In Laos, An Invisible Minority Is Finding Its Voice

The predominantly-Buddhist country has made progress in recognizing its emerging LGBT community.
Devotees splash water on Buddhist monks during the Songkran festival in Luang Prabang, Laos, in April 2008. Homosexuality is
Devotees splash water on Buddhist monks during the Songkran festival in Luang Prabang, Laos, in April 2008. Homosexuality is not criminalized in the communist country, but laws and policies are silent on LGBT issues.

This is the ninth part of a 10-part series on LGBT rights in Southeast Asia, which uncovers the challenges facing the LGBT community in the region and highlights the courageous work of activists there.
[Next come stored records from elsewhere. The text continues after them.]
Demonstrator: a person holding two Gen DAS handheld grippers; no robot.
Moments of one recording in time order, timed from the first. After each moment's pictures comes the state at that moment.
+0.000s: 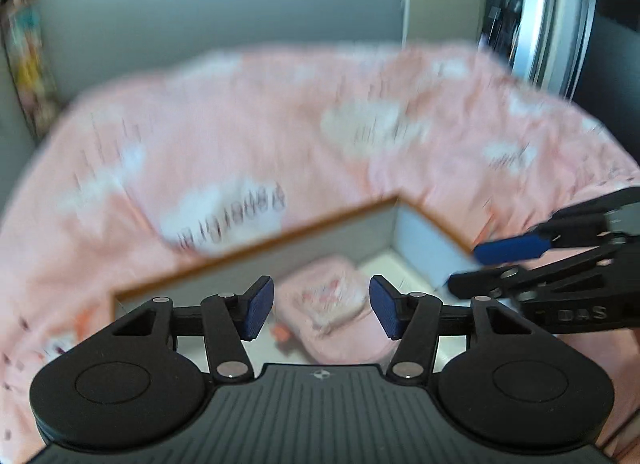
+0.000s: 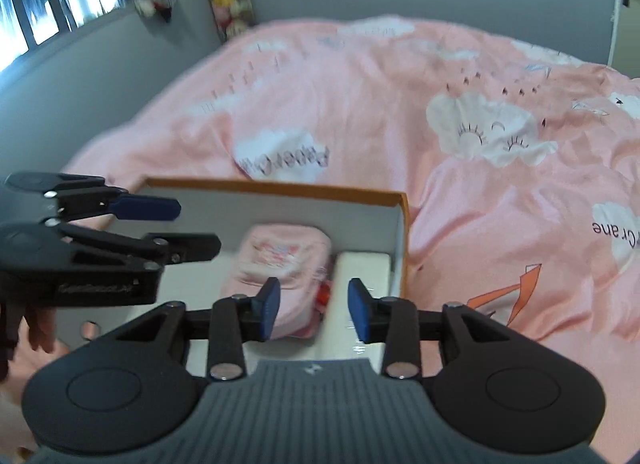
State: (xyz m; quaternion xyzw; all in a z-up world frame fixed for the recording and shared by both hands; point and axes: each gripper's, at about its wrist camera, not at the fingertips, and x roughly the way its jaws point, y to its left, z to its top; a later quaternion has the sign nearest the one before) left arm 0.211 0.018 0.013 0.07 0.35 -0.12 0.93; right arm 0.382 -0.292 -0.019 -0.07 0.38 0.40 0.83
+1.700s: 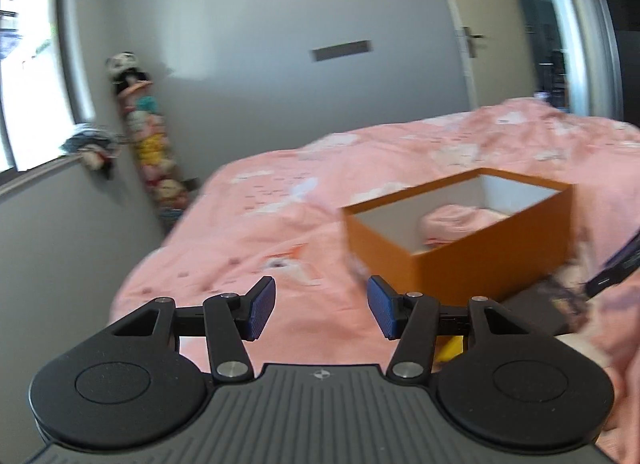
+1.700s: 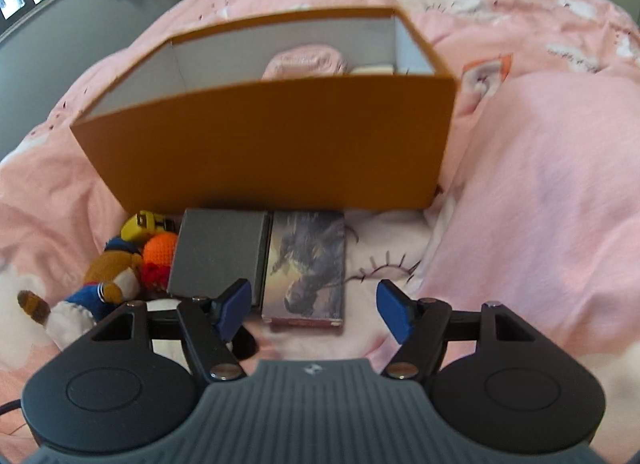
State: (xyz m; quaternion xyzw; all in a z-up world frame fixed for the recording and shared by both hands) left arm -0.029 0.149 0.010 0.13 0.22 -0.01 0.97; right arm 0.227 -0.345 -0.099 -0.08 0.47 0.33 0.81
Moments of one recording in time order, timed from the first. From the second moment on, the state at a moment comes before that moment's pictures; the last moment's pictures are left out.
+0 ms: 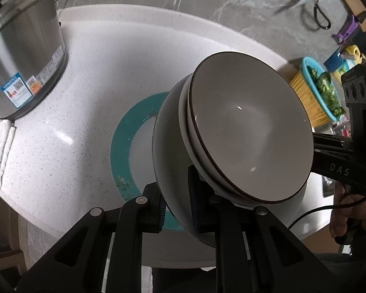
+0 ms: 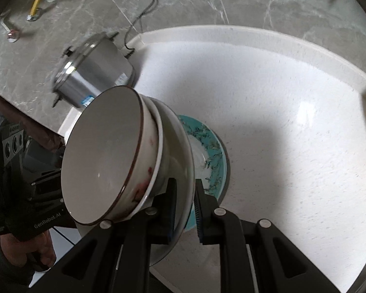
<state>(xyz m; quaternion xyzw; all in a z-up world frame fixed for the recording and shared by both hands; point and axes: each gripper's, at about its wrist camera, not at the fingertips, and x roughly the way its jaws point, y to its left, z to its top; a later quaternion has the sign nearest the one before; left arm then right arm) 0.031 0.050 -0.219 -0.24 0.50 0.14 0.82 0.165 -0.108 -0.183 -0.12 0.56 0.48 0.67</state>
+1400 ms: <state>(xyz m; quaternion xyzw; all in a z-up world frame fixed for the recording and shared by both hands) 0.038 0.094 -0.290 -0.19 0.51 0.09 0.84 0.134 -0.097 -0.240 -0.10 0.55 0.39 0.73</state>
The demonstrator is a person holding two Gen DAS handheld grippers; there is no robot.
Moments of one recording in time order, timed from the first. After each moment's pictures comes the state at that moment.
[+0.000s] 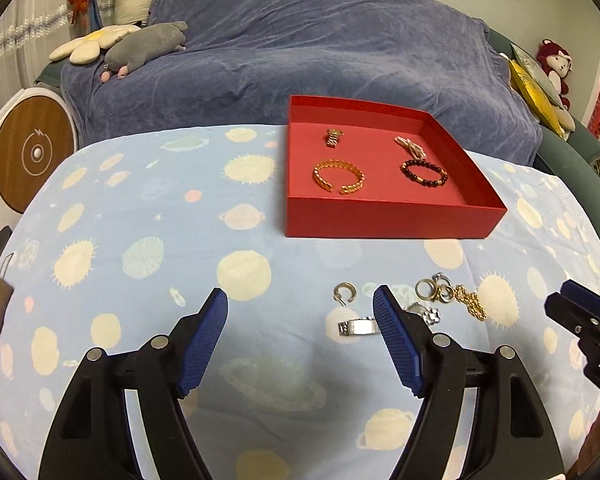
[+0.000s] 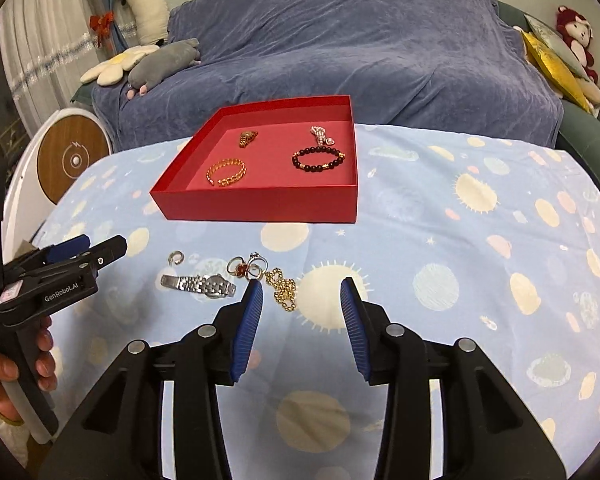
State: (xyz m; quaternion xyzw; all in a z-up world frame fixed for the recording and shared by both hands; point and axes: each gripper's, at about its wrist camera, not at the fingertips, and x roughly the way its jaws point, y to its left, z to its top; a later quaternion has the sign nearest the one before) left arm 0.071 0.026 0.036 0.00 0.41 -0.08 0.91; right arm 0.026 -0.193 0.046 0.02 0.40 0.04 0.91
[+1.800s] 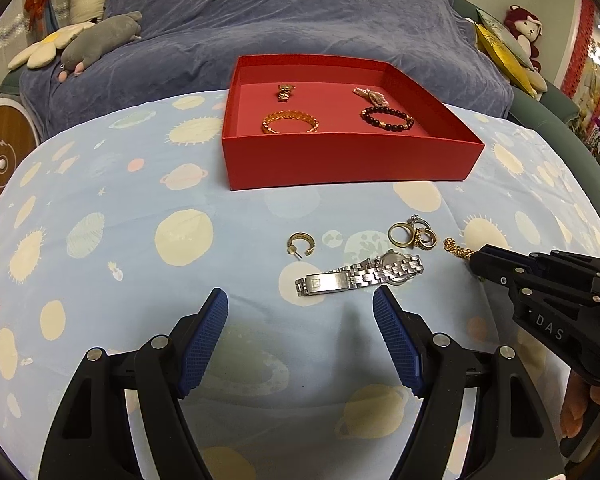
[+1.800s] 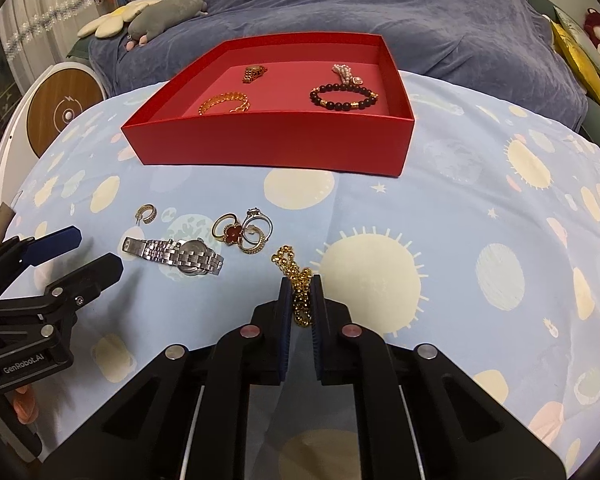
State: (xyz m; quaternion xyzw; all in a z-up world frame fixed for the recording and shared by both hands) left arm 0.066 0.002 -0.003 0.03 0.44 -0.14 0.88; right arm 0.061 -0.181 -0.008 0.01 0.46 0.05 0.88
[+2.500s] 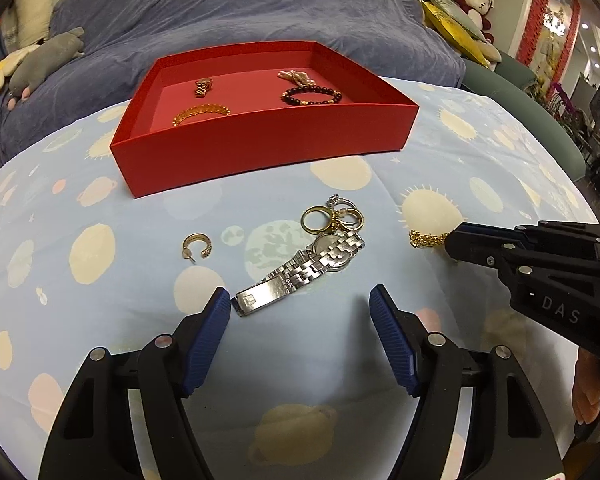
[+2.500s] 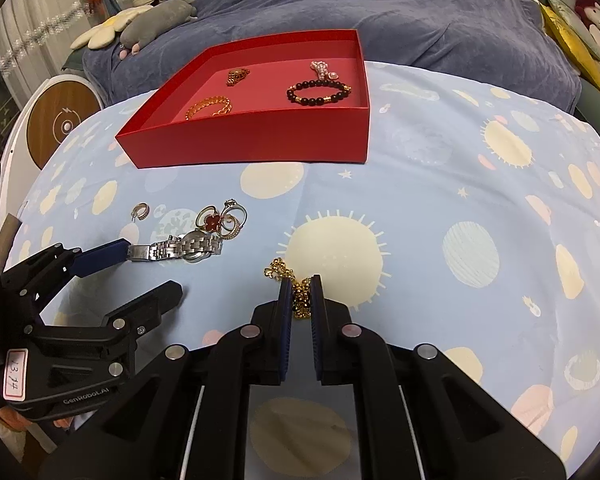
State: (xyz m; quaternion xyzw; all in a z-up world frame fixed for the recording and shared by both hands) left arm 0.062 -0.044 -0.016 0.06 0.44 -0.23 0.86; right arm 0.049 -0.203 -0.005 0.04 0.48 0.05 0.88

If there is one word to describe the LGBT community in Laos, the landlocked nation sandwiched between Thailand and Vietnam, it might just be “invisible.”
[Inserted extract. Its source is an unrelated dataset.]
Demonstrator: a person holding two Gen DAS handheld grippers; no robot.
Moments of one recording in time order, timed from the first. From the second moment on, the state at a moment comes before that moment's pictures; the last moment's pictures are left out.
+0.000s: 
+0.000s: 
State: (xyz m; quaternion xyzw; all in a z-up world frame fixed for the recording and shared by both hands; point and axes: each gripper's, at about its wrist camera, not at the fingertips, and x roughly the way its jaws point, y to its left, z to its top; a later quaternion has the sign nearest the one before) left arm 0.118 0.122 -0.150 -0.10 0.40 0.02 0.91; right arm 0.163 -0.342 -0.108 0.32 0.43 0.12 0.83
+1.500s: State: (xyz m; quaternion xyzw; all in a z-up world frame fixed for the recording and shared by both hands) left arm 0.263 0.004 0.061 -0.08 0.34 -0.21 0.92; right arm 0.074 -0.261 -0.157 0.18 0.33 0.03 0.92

Laos, like Vietnam, is one of the world's few remaining communist states. And, like its neighbor, it has been strictly ruled by its communist government since 1975.
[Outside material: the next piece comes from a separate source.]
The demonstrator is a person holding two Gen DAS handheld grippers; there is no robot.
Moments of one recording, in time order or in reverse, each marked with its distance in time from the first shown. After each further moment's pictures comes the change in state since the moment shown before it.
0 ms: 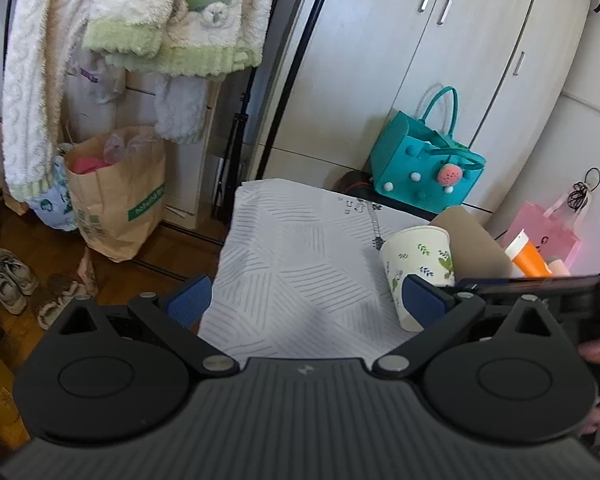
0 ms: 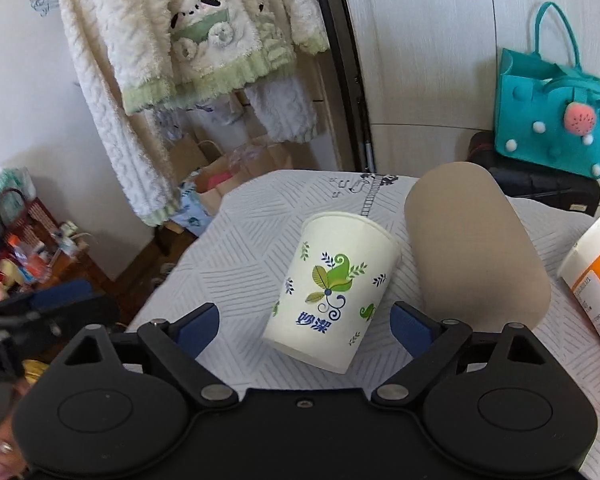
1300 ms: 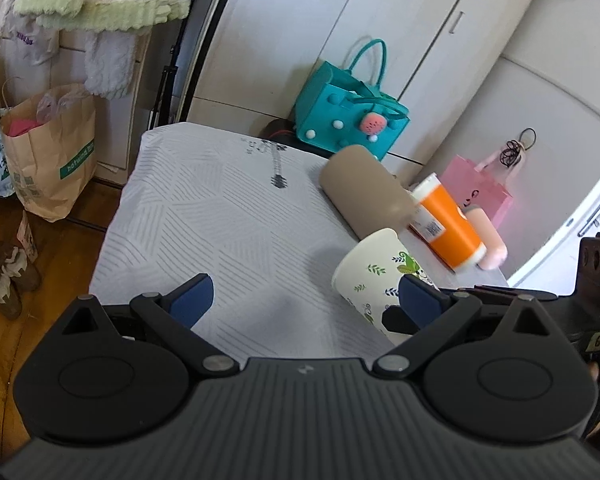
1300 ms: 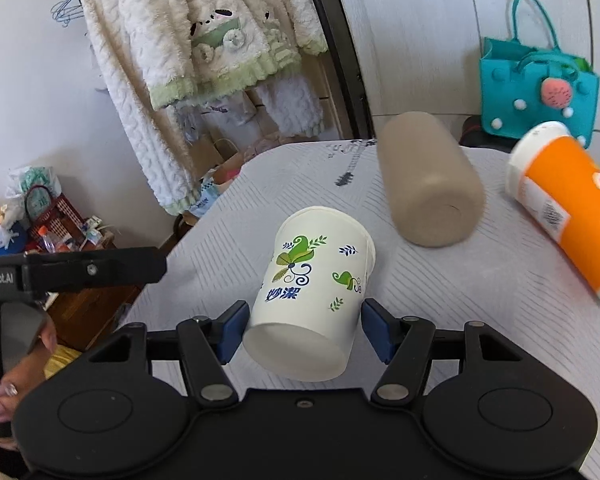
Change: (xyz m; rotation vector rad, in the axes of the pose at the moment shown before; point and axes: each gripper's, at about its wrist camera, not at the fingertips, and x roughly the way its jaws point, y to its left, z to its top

The country, which is predominantly Buddhist, has been condemned in recent years for its abysmal human rights record. The Department of State said in 2013 that “societal discrimination based on sexual orientation and against persons with HIV/AIDS” was prevalent, among other abuses of human rights.

Activists say finding a safe space for discourse about LGBT issues has been challenging given this political environment. “‘LGBT’ is still abstract terminology, yet to be clearly identified to the eyes and ears of the public,” Anan Bouapha, who is often referred to as the leader of the country's nascent LGBT movement, tells The Huffington Post.

Still, there has been limited progress in recognizing the LGBT community. 

The government has taken steps in recent years to include gay men and transgender people in its National Strategy And Action Plan for HIV/AIDS prevention. A few awareness-raising events, including the country’s first gay pride event in 2012, and its first ever International Day Against Homophobia, Transphobia and Biphobia held earlier this year, also hint at a slight moving of the needle.

“Many people might think that Laos is conservative and extremely close-minded when it comes to LGBT issues. Realistically, our culture and mentality seem to be quite open-minded to people from all walks of life,” Bouapha says. “I have seen many transgender people wearing traditional costumes to temples, attending traditional ceremonies and some gay students expressing his identity among his peers and teachers.”

Homosexuality is not criminalized in Laos. The country’s laws, however, are silent on LGBT rights.

Bouapha says increasing the visibility of the LGBT community is the “most essential” step to furthering progress.

“Only then can we can start talking about equal access to proper education, employment with no discrimination and stigma," he says, "and the path to meaningful participation in national development.”